### RECORDS PROVIDED ###
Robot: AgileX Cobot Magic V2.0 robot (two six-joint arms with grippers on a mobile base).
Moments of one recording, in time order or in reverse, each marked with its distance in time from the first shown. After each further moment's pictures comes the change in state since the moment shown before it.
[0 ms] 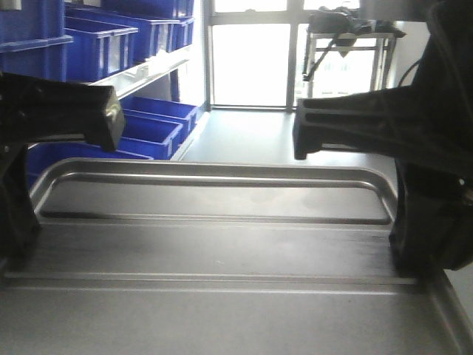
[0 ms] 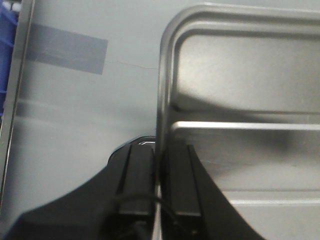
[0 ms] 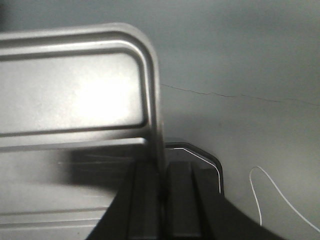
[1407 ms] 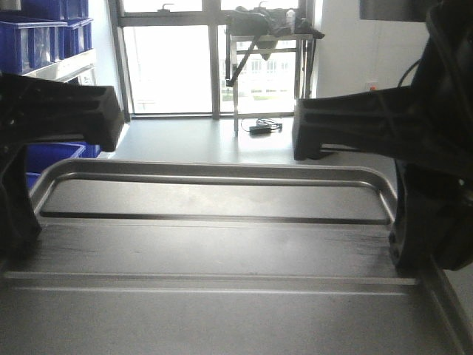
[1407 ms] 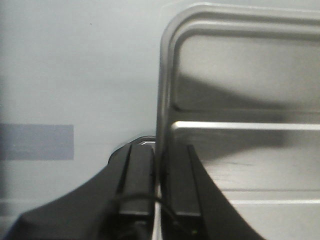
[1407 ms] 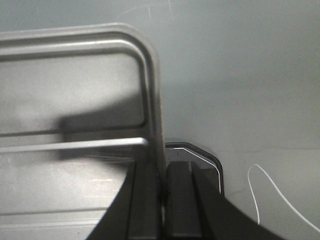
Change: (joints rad) left arm 0.000 0.000 0.000 0.000 0.000 0.000; right arm 0.000 0.000 0.000 0.000 0.000 0.001
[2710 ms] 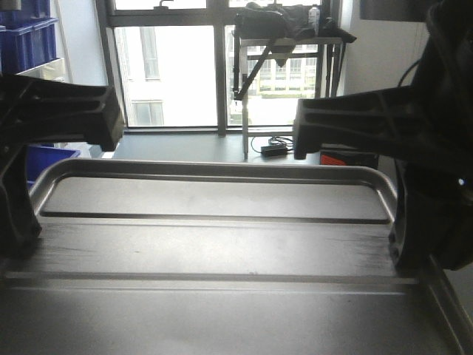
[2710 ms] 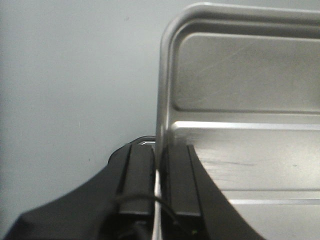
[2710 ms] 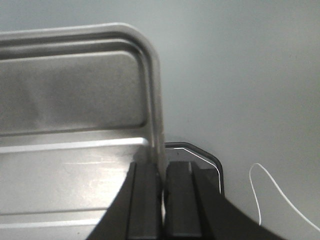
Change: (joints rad) left arm 0.000 0.000 0.000 0.000 0.000 0.000; right arm 0.000 0.000 0.000 0.000 0.000 0.002
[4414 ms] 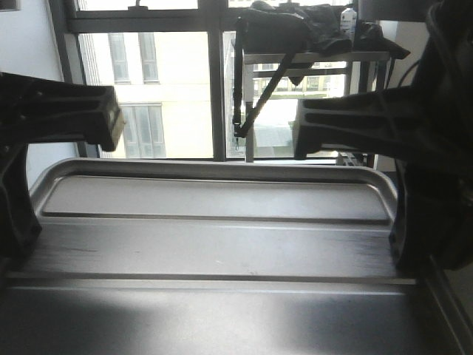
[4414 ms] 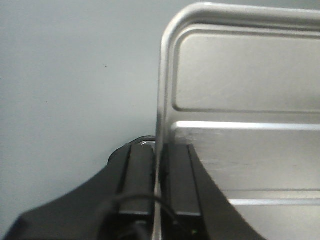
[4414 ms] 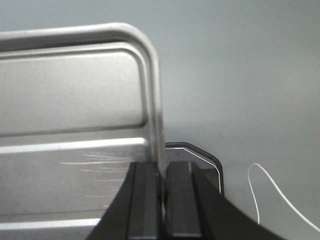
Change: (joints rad) left arm 0.000 0.000 0.000 0.000 0.000 0.000; right arm 0.000 0.000 0.000 0.000 0.000 0.000
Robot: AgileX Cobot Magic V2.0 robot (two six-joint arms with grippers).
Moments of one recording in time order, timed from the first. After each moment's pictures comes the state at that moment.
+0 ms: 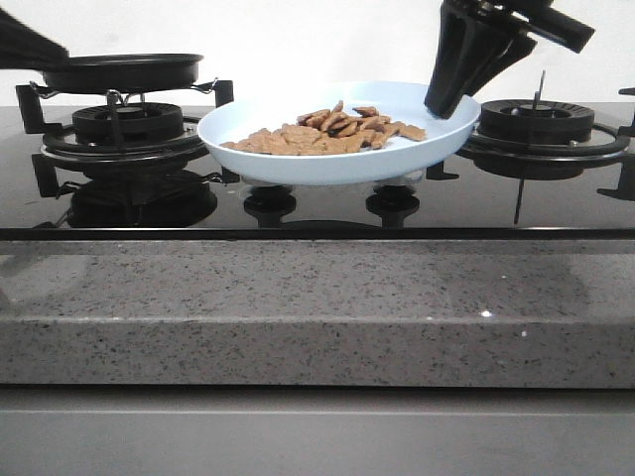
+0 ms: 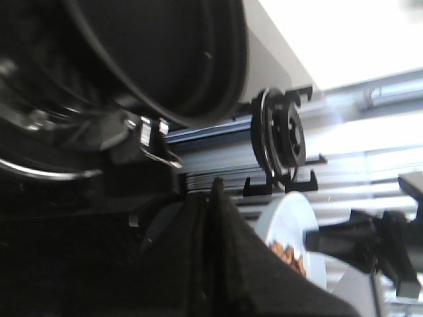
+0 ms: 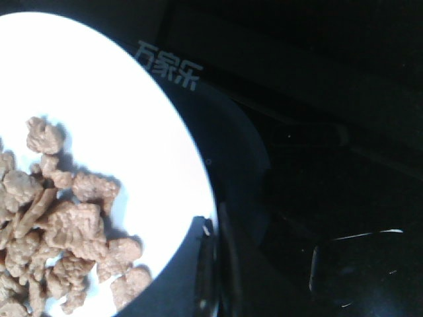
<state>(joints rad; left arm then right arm) 0.23 1.71 -1.20 -1.37 1.17 0.74 0.26 1.76 -1.60 0.38 1.11 -0.13</state>
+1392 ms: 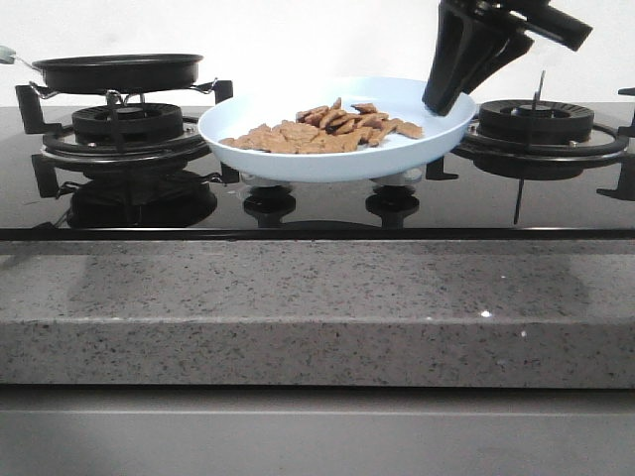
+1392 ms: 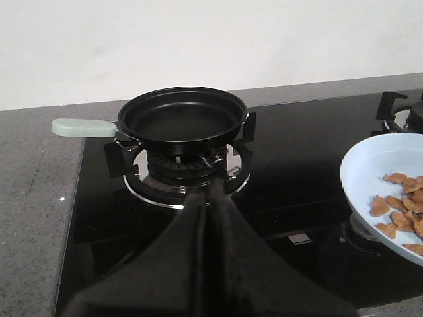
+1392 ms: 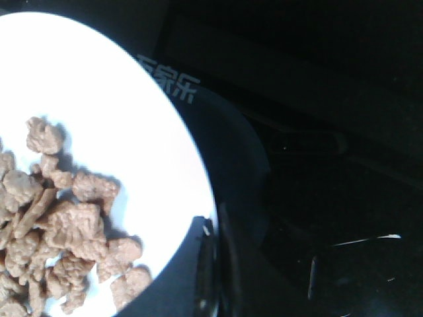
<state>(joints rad) -0.14 0.59 -0.54 -0.66 0.26 0.65 0.26 1.76 -1.60 0.38 1.09 -0.13</state>
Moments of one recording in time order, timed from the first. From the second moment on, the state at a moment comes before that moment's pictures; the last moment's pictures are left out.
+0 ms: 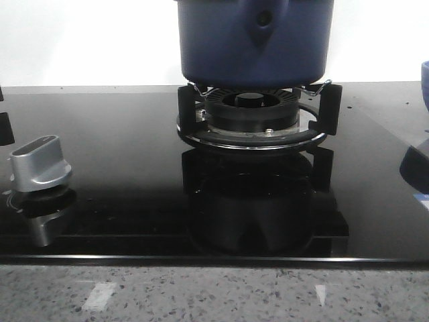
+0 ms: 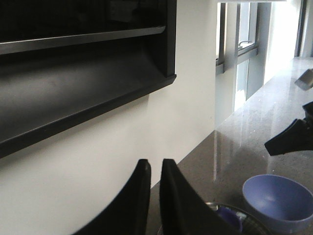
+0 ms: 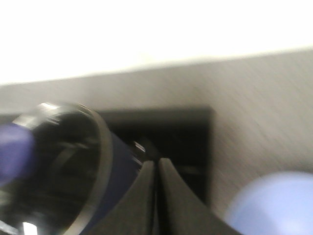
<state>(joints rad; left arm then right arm) 0.01 1.44 -1.66 -1.38 1.01 1.30 -0.18 1.22 -1.29 0.70 0.80 -0.42</state>
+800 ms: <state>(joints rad) 0.02 0.65 -0.63 -1.48 0.34 1.54 0.06 0.57 -0.50 0.86 0.17 -0.78</state>
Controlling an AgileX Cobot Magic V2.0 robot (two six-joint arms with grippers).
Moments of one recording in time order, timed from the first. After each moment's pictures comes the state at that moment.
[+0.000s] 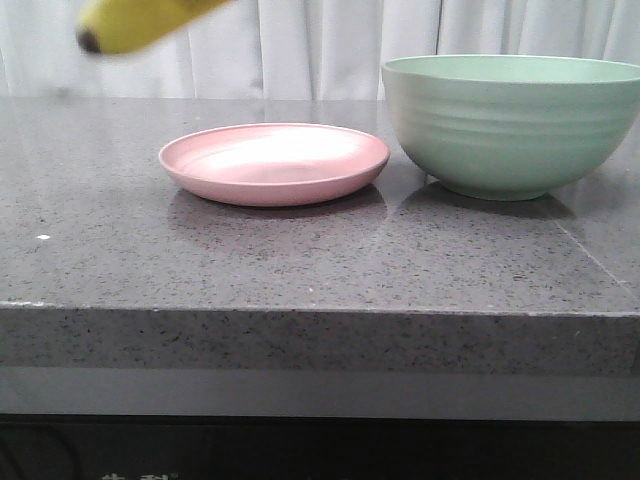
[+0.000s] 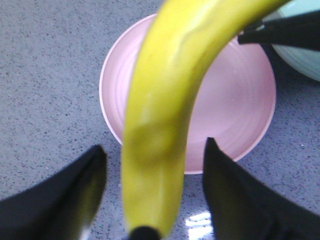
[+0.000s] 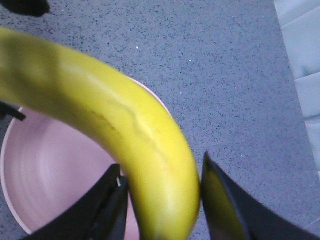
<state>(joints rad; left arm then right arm) -0.60 1.49 -1.54 0.13 1.00 -0.09 0.59 1.82 -1.99 0.02 0.99 -0.79</state>
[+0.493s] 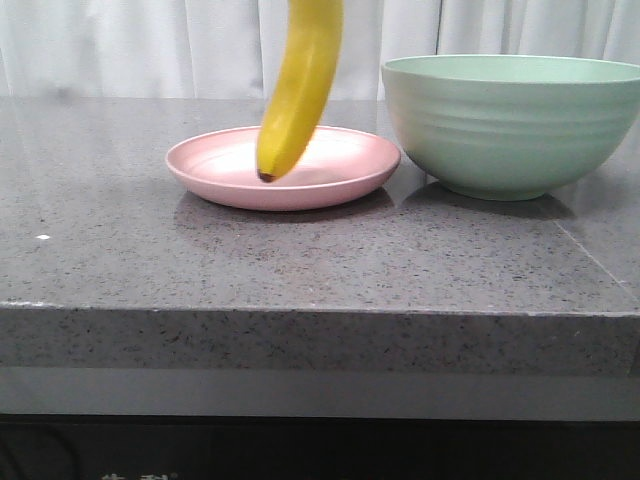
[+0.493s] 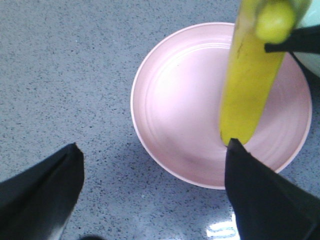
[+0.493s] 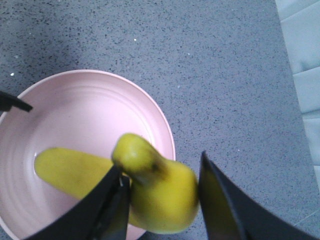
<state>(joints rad) -0.60 1.49 -1.54 0.21 0.97 -0.09 0.59 1.82 -1.99 0.00 0.99 -0.79</state>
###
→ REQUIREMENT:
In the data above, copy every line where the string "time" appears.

→ WRITTEN RESPONSE:
Moments of one recording, in time order or in reverse, each marked with its distance in time from the first shown. After each further moment's pictures comes the change in state since the moment shown before it.
Moments of one recording in time order, timed from the first. After each moment's pictures comes the state at that moment.
Moments of one recording in time order, timed from the first. From the second moment on, the state at a moment comes before that moment's pictures; the last moment's pictures are left out.
Moments of one recording in time order, timed from the first. After each moment's pictures comes the state at that moment.

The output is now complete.